I promised some updates yesterday but didn't get around to writing about them in the end because I somehow dozed off in front of my computer...
Today is a rainy day, so our motorbike trip got cancelled (which kills me, btw, because I really *need* to practise and I'm just always either too lazy or too unlucky with the weather...*blegh*) and I think I'll spend the rest of the day reading blogs and browsing Pinterest.
And I'll try to enjoy it. Man, another thing I realised recently is that a lot of my bad feelings come from a little voice inside my head that tells me I should be ashamed to laze around while other people are working hard (especially the person I share my life with). But heck, it's not like taking time off is for free. I made that choice because at the moment, it is more important to me to have time to do things that I like (and yes, that includes non-exciting things like browsing the web, dreaming, sewing and doodling) than earning a lot of money.
(At this point I had to stop typing and have a little laugh. I mean, sometimes it just strikes me as utterly riddiculous what kind of things are giving me a hard time.... ^^)
I went and got myself a cheap sports teethguard yesterday because I read that it possibly helps to keep your teeth apart whilst sleeping. I tried it last night and it works like a charm. It loosens my lips by pushing them slightly away from my teeth. It also keeps the jaws just a little bit apart and puts them in a position where it is easier to leave them open than to bite them shut. Downsides: The thing tastes revolting (but I'm used to that from years and years of braces when I was a teenager), it makes me drool (yuck!) and I look like a roller derby girl when I open my mouth (although that might not be so bad... hmm...).
And I've decided to try and change my diet a bit. I've read a lot about how refined sugar in your diet can affect your emotional constitution. Apparently it's linked not only with things like food cravings, hyper activity and bad skin, but can also cause moodswings, feelings of stress and pressure, emotional hypersensitivity and PMS. - All things that I have been struggling with.
So I'm gonna cut out on refined sugar completely for 30 days. That's not too long (I know it's gonna be hard), but long enough to see any effects and build some habits. If I feel like it helps I will keep it like this and see if I can do with the occasional piece of choccolate here and there.

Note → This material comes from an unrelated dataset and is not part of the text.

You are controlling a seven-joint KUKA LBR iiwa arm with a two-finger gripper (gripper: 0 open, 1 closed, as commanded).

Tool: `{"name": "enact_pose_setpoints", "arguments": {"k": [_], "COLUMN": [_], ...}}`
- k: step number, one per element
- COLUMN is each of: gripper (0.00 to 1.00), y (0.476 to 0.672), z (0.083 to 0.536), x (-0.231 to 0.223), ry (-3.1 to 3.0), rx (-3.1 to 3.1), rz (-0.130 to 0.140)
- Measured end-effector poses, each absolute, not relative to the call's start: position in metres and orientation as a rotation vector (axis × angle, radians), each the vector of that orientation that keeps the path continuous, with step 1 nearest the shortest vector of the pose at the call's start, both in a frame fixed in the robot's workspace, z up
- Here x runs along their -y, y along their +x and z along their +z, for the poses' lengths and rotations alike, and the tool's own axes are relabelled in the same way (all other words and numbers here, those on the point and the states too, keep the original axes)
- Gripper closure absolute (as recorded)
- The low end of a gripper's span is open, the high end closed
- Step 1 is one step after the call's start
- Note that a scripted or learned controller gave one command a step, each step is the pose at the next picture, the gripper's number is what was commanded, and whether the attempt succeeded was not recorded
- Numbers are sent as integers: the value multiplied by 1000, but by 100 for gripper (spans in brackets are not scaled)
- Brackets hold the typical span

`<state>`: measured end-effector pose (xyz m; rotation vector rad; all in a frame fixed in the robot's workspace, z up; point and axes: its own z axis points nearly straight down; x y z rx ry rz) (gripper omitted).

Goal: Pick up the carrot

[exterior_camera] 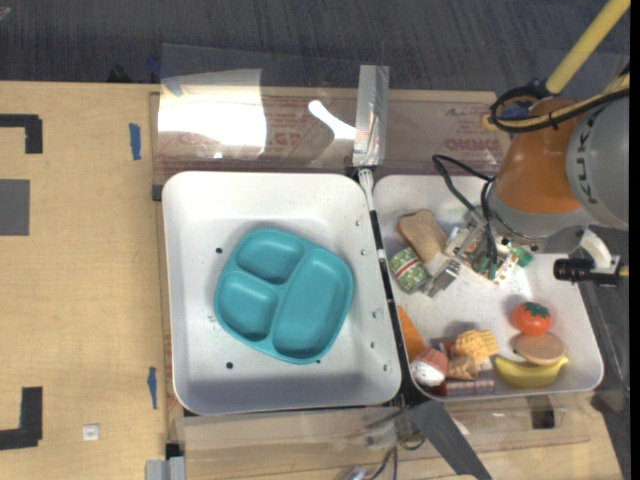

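The carrot (408, 332) is a small orange piece lying against the left wall of the right bin (590, 368), just in front of the middle. My gripper (441, 273) hangs over the middle of that bin, behind and to the right of the carrot and apart from it. Its tip is beside a green-labelled can (406, 268) and a brown bread-like piece (421, 232). The grey arm with its orange band (535, 173) comes in from the right.
The right bin also holds a tomato (532, 316), a banana (528, 370), a corn cob (476, 344), a bun (541, 348) and a red-and-white item (430, 370) near the carrot. A teal divided plate (285, 293) lies in the left bin (200, 208).
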<state>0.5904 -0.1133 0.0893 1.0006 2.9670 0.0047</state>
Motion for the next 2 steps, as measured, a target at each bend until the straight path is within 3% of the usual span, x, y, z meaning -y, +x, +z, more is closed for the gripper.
{"name": "enact_pose_setpoints", "arguments": {"k": [1, 2], "gripper": [0, 0], "y": [545, 590], "z": [187, 184], "x": [70, 48], "ry": [1443, 1976], "rx": [-2781, -2440], "rz": [6, 1]}}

Going without sugar seems to be an extremely popular diet choice atm, I know at leas five people personally who do it - out of very different reasons - and there are tons of websites with infos and most importantly, recipes. I might try baking some non-sugar cookies for tomorrow.
I'm also cutting back on dairy again. I can't remember if I've written about this, but at the beginning of the year I've done 30 days of vegan food. It definitely had an effect on my digestive system and I realised how heavy and hard to process milk products are. I couldn't live completely without it, I just dig cheese way too much, but I wanna try if I can get to the same agreement there like we have with meat: Generally vegetarian, but not strictly.
I just feel like I need to give my body a little break. I hope it will also help to make things a bit lighter spiritually.
I set myself a general goal of 30 mts of meditation a day, and realised in the past few days that I am really out of habit with it. So I'm back to all the basics that I started out with years ago. I'm trying to split it to two times 15mts so I can really concentrate on one exercise and than maybe later add a second one for the second round.